### Task item:
A word-for-word restatement of the data is what is needed.

### Raw data:
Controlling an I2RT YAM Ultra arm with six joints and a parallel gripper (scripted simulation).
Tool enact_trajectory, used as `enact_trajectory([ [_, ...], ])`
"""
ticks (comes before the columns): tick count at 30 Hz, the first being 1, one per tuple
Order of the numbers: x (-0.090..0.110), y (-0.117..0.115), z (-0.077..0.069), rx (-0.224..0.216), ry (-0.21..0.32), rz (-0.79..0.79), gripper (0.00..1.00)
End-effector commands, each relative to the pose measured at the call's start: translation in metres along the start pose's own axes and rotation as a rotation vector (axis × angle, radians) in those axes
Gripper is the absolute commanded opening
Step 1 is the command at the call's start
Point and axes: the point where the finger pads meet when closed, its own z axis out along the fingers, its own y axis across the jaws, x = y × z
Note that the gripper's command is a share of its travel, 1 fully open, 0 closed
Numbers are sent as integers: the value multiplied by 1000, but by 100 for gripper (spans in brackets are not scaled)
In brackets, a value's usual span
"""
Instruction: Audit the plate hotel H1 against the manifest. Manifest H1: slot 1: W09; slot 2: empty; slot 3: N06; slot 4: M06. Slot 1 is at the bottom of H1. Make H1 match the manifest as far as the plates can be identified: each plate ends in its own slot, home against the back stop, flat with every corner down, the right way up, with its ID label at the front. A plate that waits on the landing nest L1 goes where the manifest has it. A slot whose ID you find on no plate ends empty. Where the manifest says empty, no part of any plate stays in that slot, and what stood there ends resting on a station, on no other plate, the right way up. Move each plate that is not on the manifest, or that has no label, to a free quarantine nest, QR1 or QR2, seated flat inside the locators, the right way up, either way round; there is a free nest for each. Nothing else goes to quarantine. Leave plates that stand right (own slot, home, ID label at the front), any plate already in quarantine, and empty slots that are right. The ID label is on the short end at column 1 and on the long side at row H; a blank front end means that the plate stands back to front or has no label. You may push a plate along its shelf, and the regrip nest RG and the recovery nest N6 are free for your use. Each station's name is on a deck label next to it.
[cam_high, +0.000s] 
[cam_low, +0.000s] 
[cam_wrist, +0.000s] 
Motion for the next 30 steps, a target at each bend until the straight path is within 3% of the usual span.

### Written response:
Controlling an I2RT YAM Ultra arm with six joints and a parallel gripper (scripted simulation).
Tool enact_trajectory, used as `enact_trajectory([ [_, ...], ])`
"""
ticks (comes before the columns): tick count at 30 Hz, the first being 1, one per tuple
Order of the numbers: x (-0.090..0.110), y (-0.117..0.115), z (-0.077..0.069), rx (-0.224..0.216), ry (-0.21..0.32), rz (-0.79..0.79), gripper (0.00..1.00)
End-effector commands, each relative to the pose measured at the call's start: translation in metres along the start pose's own axes and rotation as a rotation vector (axis × angle, radians) in those axes
Gripper is the absolute commanded opening
Step 1 is the command at the call's start
Point and axes: the point where the finger pads meet when closed, its own z axis out along the fingers, its own y axis across the jaws, x = y × z
Note that the gripper's command is a share of its travel, 1 fully open, 0 closed
Numbers are sent as integers: the value multiplied by 1000, but by 100 for gripper (spans in brackets are not scaled)
In brackets, a value's usual span
"""
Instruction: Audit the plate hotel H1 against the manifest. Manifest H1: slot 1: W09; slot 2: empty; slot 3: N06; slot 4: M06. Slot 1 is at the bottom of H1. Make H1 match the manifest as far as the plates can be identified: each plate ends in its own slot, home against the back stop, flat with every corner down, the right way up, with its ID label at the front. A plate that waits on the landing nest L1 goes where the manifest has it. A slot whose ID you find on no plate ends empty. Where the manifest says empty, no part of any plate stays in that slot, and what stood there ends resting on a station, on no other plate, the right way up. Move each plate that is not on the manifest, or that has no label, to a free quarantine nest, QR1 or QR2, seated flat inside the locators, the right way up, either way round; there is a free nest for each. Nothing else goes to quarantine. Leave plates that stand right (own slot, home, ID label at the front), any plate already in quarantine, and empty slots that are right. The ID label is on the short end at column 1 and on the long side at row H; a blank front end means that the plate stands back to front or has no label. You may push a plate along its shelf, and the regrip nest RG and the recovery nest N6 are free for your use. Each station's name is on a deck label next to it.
[cam_high, +0.000s] 
[cam_low, +0.000s] 
[cam_wrist, +0.000s] 
Motion for the next 30 steps, a target at each bend until the straight path is within 3% of the usual span.

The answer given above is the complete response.